Um, so you're really in this conundrum that you don't want a fresh connection for every query that you make for every user action because that would be so slow, but you also don't want one connection per app because what if it breaks down? What if there's two users trying to make a query at the same time? So the pool package, uh, is meant to solve this problem, uh, by creating a pool of connections and it- so it fetches the connections from the remote, uh, server and then it keeps them locally and you can check them out as you need and return them and it does this kind of behind a curtain so you don't even notice.

So the pool package, uh, is meant to solve this problem, uh, by creating a pool of connections and it- so it fetches the connections from the remote, uh, server and then it keeps them locally and you can check them out as you need and return them and it does this kind of behind a curtain so you don't even notice.

It's actually very similar to how DBI looks except for the creating and the closing of the pool itself. So the idea is that it's kind of like having one connection per query except that the connections now are local, uh, and are recycled. So every time you're done with a connection it goes back to the pool and it can be used again. Uh, so it gives you, uh, usually very good performance and it takes care of connection management.

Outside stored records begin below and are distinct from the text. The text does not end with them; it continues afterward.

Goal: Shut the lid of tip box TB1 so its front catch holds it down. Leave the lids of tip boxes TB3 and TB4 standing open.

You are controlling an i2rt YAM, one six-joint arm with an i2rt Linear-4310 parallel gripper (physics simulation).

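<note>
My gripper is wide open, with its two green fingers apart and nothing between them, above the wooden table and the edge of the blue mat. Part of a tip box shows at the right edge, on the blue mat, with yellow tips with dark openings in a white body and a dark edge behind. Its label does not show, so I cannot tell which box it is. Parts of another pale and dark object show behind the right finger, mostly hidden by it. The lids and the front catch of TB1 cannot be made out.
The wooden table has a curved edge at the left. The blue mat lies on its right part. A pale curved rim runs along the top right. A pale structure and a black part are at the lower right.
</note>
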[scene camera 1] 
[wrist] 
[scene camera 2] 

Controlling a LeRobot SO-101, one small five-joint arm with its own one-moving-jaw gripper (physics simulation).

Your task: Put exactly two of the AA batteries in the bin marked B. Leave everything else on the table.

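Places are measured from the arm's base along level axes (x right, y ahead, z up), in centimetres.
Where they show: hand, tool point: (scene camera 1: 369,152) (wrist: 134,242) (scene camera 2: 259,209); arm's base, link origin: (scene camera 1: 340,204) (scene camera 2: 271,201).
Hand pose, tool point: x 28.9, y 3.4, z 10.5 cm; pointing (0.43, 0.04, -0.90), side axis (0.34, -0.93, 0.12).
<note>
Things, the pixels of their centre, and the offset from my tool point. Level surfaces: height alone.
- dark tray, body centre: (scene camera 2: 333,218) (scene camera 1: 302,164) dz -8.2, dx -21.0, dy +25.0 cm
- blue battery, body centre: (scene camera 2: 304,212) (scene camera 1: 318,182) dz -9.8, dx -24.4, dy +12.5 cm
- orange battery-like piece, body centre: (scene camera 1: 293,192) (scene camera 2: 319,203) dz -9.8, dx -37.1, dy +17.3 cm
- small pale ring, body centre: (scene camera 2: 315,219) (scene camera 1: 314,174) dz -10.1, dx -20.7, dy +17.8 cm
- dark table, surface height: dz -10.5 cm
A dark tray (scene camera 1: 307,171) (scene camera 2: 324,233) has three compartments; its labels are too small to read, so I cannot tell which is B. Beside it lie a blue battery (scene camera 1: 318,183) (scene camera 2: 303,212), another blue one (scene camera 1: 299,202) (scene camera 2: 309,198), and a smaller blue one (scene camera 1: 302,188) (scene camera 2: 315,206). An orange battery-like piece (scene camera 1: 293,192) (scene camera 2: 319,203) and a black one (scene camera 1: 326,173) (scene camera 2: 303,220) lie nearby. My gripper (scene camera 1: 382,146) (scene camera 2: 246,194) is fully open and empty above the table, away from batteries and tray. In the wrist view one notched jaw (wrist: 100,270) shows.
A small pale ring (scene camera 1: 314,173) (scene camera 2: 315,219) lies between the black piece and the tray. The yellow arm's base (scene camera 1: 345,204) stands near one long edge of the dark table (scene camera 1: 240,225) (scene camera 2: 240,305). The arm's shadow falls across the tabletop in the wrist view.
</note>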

So it is mainly- pool is mainly important for Shiny apps, uh, because of this whole interactive context I was talking about, but it can be used in any other context without any problem. Uh, you might not need it necessarily, but it definitely doesn't hurt and it also integrates seamlessly with both DBI and dplyr. We'll be, uh, on CRAN really soon, uh, and to have an idea of what it looks like, as you can see we still have our connection, our disconnection, our query. The query is exactly the same as it is with dplyr or DBI, uh, and the only things really that change is that instead of, uh, calling dbconnect I'm calling dbpool and instead of calling dbdisconnect I'm calling poolclose and this takes care of making all the connections and all the disconnections that you might need.